Program to find minimum cost to reach final index with at most k steps in python

Suppose we have a list of numbers nums and another value k. The items at nums[i] represent the costs of landing at index i. We start from index 0 and need to reach the last index of nums. In each step we can jump from position X to any position up to k steps away. We need to minimize the sum of costs to reach the last index.

So, if the input is like nums = [2, 3, 4, 5, 6] and k = 2, then the output will be 12, as we can select the path: 2 + 4 + 6 to get a minimum cost of 12.

Algorithm

To solve this problem, we will follow these steps ?

• Initialize ans = 0 and an empty min-heap h
• For each index i from 0 to size of nums:
  • Remove outdated entries from heap (positions more than k steps away)
  • Get minimum cost from valid previous positions
  • Calculate current cost: ans = nums[i] + val
  • Add current position and cost to heap
• Return the final answer

Example

Let's implement this solution using a min-heap approach ?

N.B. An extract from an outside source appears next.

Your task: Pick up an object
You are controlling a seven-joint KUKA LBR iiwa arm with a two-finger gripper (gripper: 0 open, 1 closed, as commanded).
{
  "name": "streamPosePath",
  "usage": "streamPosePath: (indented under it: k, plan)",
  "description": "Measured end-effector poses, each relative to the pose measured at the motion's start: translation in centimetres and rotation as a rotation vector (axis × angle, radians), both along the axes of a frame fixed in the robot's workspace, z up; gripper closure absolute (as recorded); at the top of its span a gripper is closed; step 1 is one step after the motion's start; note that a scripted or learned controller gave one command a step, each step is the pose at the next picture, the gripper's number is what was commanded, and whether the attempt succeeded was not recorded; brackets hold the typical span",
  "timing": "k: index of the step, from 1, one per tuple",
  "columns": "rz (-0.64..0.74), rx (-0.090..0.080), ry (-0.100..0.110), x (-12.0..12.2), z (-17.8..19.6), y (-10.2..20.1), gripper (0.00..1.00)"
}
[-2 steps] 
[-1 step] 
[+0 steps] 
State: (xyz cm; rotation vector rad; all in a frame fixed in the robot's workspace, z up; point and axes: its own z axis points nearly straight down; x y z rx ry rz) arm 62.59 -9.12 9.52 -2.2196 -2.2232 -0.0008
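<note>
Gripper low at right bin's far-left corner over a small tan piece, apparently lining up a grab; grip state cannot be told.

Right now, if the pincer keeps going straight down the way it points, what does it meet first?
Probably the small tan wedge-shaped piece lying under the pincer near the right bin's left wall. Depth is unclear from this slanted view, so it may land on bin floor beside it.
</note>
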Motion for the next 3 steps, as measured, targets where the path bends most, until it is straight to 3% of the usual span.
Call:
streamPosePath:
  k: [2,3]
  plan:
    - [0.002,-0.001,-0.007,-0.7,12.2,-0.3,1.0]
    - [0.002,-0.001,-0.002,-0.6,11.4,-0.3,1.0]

from heapq import heappush, heappop

class Solution:
    def solve(self, nums, k):
        ans = 0
        h = []
        
        for i in range(len(nums)):
            val = 0
            # Remove positions that are more than k steps away
            while h:
                val, index = h[0]
                if index >= i - k:
                    break
                else:
                    heappop(h)
            
            # Calculate minimum cost to reach current position
            ans = nums[i] + val
            # Add current position with its cost to heap
            heappush(h, (ans, i))
        
        return ans

# Test the solution
ob = Solution()
nums = [2, 3, 4, 5, 6]
k = 2
print(f"Minimum cost: {ob.solve(nums, k)}")

Minimum cost: 12

How It Works

The algorithm uses a min-heap to efficiently track the minimum cost paths. For the example [2, 3, 4, 5, 6] with k = 2:

• Index 0: Cost = 2 (starting position)
• Index 1: Cost = 2 + 3 = 5 (from index 0)
• Index 2: Cost = min(2 + 4, 5 + 4) = 6 (from index 0)
• Index 3: Cost = min(5 + 5, 6 + 5) = 10 (from index 1)
• Index 4: Cost = min(6 + 6, 10 + 6) = 12 (from index 2)

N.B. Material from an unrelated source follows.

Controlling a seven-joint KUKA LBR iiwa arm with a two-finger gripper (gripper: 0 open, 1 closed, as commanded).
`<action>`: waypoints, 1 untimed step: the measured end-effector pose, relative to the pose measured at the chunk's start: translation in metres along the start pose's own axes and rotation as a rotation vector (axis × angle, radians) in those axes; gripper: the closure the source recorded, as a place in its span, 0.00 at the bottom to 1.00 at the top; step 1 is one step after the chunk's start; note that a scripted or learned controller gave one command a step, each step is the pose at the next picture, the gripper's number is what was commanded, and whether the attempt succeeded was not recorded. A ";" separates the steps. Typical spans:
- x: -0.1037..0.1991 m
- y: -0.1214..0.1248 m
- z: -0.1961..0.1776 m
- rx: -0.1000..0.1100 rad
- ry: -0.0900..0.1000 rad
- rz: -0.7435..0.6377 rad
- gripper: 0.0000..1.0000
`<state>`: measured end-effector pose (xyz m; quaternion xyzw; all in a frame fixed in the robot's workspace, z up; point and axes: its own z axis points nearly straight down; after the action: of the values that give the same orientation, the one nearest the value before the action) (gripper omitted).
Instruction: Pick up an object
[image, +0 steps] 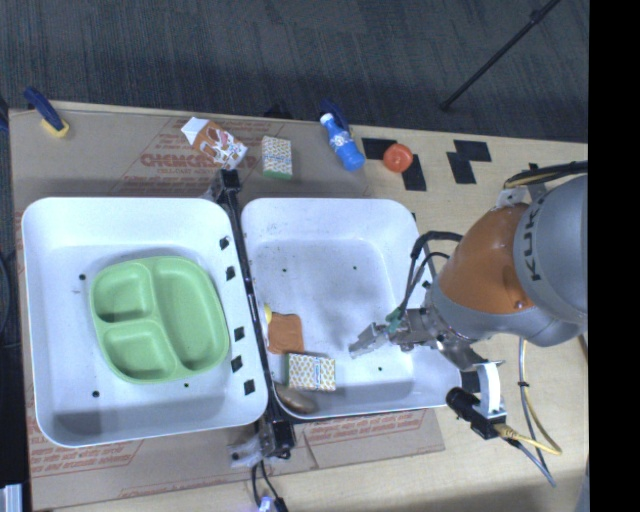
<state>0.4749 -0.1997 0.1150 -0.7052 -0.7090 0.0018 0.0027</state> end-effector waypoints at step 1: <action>0.003 0.098 0.023 -0.004 0.000 -0.002 0.00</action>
<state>0.5729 -0.1963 0.0917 -0.7047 -0.7095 0.0005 0.0011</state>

The optimal path is: 0 ? 2 ? 4 with costs 2 + 4 + 6 = 12.

Time Complexity

The time complexity is O(n log n) where n is the length of nums, due to heap operations. The space complexity is O(n) for the heap storage.

Conclusion

This dynamic programming solution with min-heap efficiently finds the minimum cost path by maintaining optimal costs at each step. The heap ensures we always choose the cheapest previous position within k steps.